Tuvo que aguantarse y circuló, aunque visiblemente enfurecido. Mientras lo veía alejarse, Chamorro comentó:

– Acabas de perder un amigo, si lo era.

– No se me oculta -dije.

– Y alguien se puede cabrear contigo, por quemarle a un confidente.

– Que se cabree, y le preguntaré al que sea si le parece poco motivo intentar atrapar al asesino de una compañera.

– A lo mejor es verdad que no sabe nada.

– A lo mejor, pero de lo que estoy seguro es de que si quiere, algo puede saber. Ese soplagaitas no se va a reír de mí.

– Le obligas a arriesgarse.

– Ya le protegeremos, si hay que protegerle.

– Lo que está claro es que no te va a ayudar de muy buena gana.

– Ya le ofrecí antes la oportunidad de hacerlo así, por las buenas, y la desaprovechó. Tenía que darle látigo. Y de algo va a servir. Ya verás.
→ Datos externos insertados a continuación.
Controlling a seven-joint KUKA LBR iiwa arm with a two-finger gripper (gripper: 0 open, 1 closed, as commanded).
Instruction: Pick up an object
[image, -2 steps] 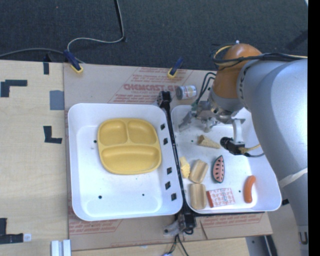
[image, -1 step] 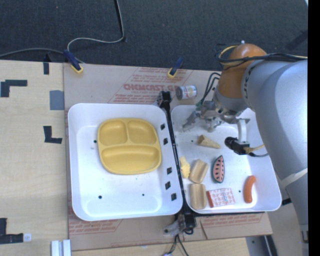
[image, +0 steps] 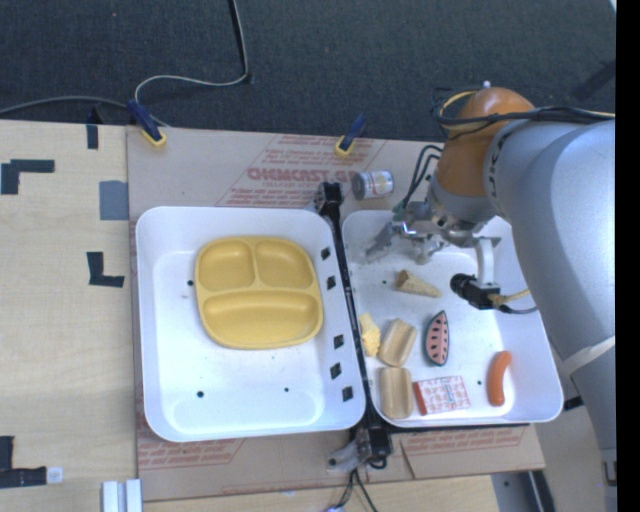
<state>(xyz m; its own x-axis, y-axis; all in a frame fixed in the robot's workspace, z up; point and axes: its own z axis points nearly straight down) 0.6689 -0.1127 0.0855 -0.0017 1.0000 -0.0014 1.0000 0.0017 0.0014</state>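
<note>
Gripper (image: 392, 240) sits low in the upper left of the right bin (image: 545, 400), fingers spread apart w/ nothing between them, tips on or just above the white floor. You've got the arm coming in from the right, orange band (image: 470, 150) above the wrist. Nearest item to the fingers is the tan wedge (image: 416, 285), just below and right of them, not touching. Further down that bin: yellow piece (image: 369, 335) by the divider, two bread-like rolls (image: 397, 342) and (image: 394, 391), watermelon slice (image: 437, 338), red-and-white packet (image: 441, 395), hot dog (image: 498, 378) at lower right. Left bin (image: 160, 400) holds the yellow divided plate (image: 258, 292), upper centre. Small jar (image: 373, 183) lies on the cardboard above the bins.
</note>
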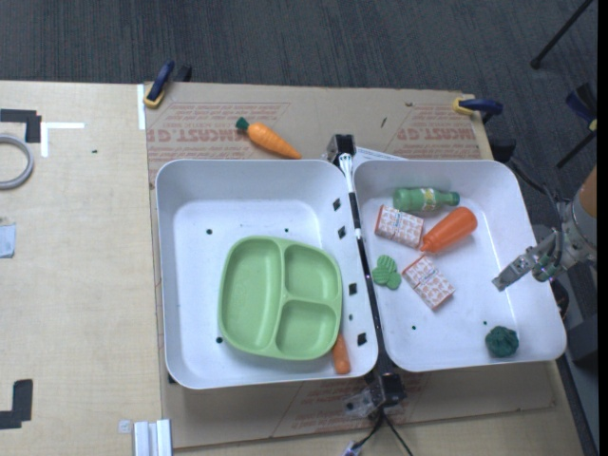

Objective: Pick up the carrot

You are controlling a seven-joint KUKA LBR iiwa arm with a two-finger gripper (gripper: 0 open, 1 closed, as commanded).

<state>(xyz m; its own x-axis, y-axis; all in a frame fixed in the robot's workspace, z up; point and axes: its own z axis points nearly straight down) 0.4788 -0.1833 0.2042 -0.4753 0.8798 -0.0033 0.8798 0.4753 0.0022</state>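
Observation:
A carrot [269,138] with a green top lies on the cardboard behind the left bin [185,255], outside both bins. A small orange piece [339,354] rests in the left bin at the near edge of the green plate [281,297]. A larger orange carrot-like item [448,229] lies in the right bin [532,212]. My gripper [518,272] hangs over the right bin's right side, well apart from all three orange items, with nothing visibly in it.
The right bin also holds a green bottle [427,198], two red-and-white cartons [399,225] [428,282], a green leafy piece [386,272] and a dark green broccoli [502,341]. Blue clamps [160,84] [480,107] sit at the cardboard's back corners.

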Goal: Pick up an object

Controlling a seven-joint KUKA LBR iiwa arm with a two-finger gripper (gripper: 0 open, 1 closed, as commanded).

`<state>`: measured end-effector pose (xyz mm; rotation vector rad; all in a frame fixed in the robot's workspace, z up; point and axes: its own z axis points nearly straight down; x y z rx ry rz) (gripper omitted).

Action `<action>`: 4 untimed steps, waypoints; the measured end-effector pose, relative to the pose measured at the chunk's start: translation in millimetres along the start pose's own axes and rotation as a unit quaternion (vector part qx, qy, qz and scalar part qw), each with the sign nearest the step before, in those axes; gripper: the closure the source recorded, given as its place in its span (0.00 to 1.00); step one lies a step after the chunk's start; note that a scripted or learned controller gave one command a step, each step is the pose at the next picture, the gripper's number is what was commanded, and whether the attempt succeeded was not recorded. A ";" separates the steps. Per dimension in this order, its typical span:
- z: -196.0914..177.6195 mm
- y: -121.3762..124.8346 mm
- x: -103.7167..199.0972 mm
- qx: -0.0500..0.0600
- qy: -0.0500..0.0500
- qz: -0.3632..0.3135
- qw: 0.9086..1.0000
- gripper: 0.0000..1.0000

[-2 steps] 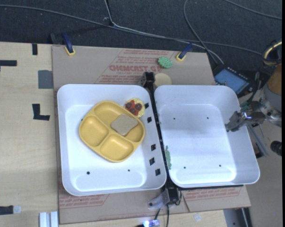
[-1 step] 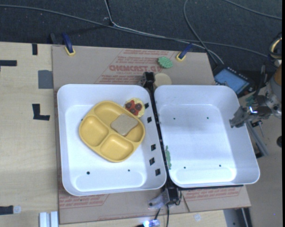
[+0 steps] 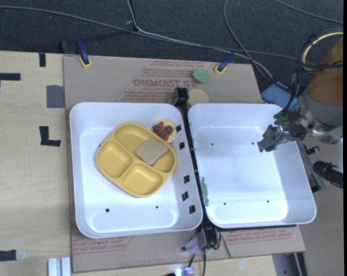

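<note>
**Hovering over the right bin, nothing picked yet**

My gripper hangs at the right side of the right bin, low over its white floor near the right wall. From this slanted view the jaws are a dark cluster and I cannot tell whether they are spread or closed; I see nothing between them, so I claim no hold. My wrist and the orange band rise behind, beyond the bin's right rim.

The floor under me looks bare. The only thing I can make out in this bin is a small green scrap lying against its left wall, well apart from me.

The likelier targets sit in the left bin, across the dividing rims. There a yellow divided plate lies near the middle, tilted on the diagonal, with a tan flat piece resting in it and a small red-and-dark item at its upper right edge, close to the divider. Beyond both bins, on the cardboard of the bench, sits a green dotted piece.

I judge this the approach step: no object chosen or reached. The next move calls for travelling left across the divider, settling above one item, then descending with jaws wide enough to straddle it
</note>
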<state>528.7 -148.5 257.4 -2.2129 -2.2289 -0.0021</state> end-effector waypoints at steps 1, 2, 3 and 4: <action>16.9 10.3 55.7 0.001 0.000 0.000 1.000 1.00; 28.3 11.5 113.6 0.001 0.000 0.001 1.000 1.00; 23.2 24.2 159.9 0.001 0.000 0.001 1.000 1.00; 35.8 38.5 210.9 0.001 0.000 0.000 1.000 1.00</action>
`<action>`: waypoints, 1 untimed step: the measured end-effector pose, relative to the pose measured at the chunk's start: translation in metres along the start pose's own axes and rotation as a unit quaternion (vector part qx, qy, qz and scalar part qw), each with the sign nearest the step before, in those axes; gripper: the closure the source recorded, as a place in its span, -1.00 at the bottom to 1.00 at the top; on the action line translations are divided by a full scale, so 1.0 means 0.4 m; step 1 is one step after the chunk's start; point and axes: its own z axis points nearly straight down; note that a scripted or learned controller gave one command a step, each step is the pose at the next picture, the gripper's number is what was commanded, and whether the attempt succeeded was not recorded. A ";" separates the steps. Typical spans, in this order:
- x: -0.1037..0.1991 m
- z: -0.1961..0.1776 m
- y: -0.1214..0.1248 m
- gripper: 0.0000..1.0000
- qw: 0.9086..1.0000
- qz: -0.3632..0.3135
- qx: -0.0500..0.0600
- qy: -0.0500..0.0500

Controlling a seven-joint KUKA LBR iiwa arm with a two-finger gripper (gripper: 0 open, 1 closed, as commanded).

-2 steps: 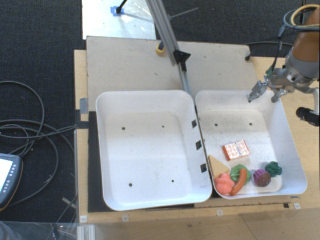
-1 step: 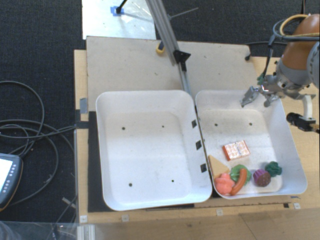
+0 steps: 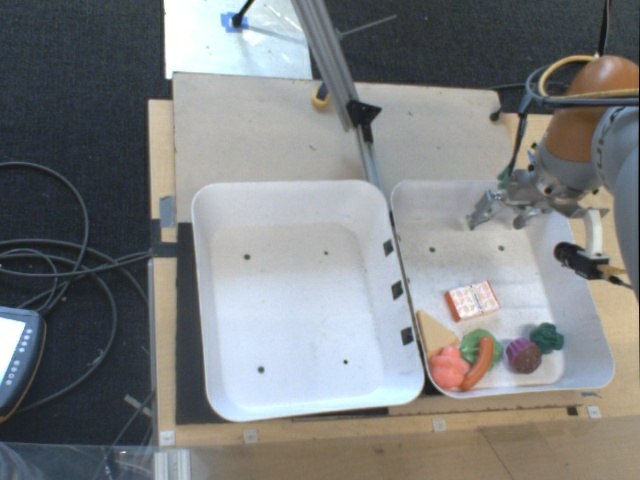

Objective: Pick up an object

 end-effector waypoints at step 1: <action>-0.002 -0.040 0.007 1.00 1.000 -0.002 -0.004 -0.002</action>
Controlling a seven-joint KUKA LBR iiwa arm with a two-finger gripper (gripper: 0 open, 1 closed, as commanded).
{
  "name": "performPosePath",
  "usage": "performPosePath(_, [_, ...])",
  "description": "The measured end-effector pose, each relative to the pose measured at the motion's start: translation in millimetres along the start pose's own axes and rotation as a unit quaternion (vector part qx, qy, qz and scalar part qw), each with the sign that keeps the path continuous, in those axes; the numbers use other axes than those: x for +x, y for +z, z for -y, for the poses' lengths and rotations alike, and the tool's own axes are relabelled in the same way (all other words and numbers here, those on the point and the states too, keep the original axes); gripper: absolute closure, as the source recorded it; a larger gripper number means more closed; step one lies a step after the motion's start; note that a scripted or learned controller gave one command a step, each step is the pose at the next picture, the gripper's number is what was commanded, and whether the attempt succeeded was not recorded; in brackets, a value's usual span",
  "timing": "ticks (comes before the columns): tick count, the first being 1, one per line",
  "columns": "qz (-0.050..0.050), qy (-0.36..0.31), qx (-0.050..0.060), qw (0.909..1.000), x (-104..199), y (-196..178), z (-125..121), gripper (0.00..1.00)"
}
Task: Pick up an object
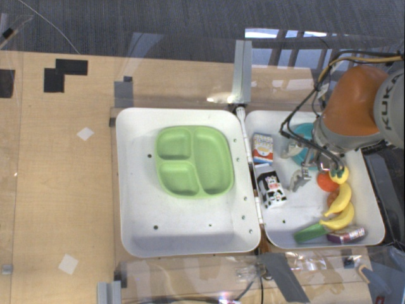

– ¿Apostamos si va a estar aquí a las siete o no? -propuso.

– ¿Tú que dices?

– No quiero desanimarte. Pero apuesto que no.

– Yo que sí, no me queda otra. Son casi las dos. El que pierda paga la comida de hoy. Vamos a buscar un sitio y entramos sin mirar el precio.

– Vale -aceptó, y al verla sonreír reparé en que era la primera vez que lo hacía, en día y medio. Me pareció bien. Hay que intentar vivir, siempre.

Después de comer, fuimos a la caza de otros dos personajes cuyo testimonio cobraba un nuevo valor: Rufino Heredia y Juan Sandoval, los dos camellos cuyo nombre nos había facilitado Margarethe y a los que Chamorro, camuflada como periodista, había sonsacado acerca de las actividades ilícitas de su hijo Iván. Nos pasamos un buen rato buscándolos, en vano. Casi desesperábamos ya de encontrarlos cuando nos tropezamos, en mitad de la calle principal, con el que más nos interesaba de los dos. Se quedó mirando primero a Chamorro, luego a mí, y no supo cómo reaccionar.

– Hola, Johnny -le abordó Chamorro.

– Hola -repuso el camello, inseguro.

– Mira, te presento a mi compañero, Rubén.

Le tendí la mano, imperturbable. Varios segundos después, unos dedos titubeantes se dejaban apretar por los míos.

– Oye, nos apetecería hablar un momento contigo -dijo Chamorro, con una amabilidad encantadora-. ¿Puedes atendernos?

Johnny estaba hecho un lío. No sabía si mirar a aquella chavala que seguía pareciéndole apetecible, o al tipo antipático con el que de pronto aparecía; le daba mala espina, no podía ser de otro modo, y acabó diciendo:

– Yo, es que tengo prisa, me espera un colega y…

– Señor Sandoval -le hablé, imprimiendo a mi voz el tono más oficial y a mi gesto el aire más circunspecto-. Le ruego que nos conceda el tiempo que le pedimos. Sólo van a ser unos pocos minutos. Si quiere le acompañamos a donde está su amigo para que no se ponga nervioso esperándole.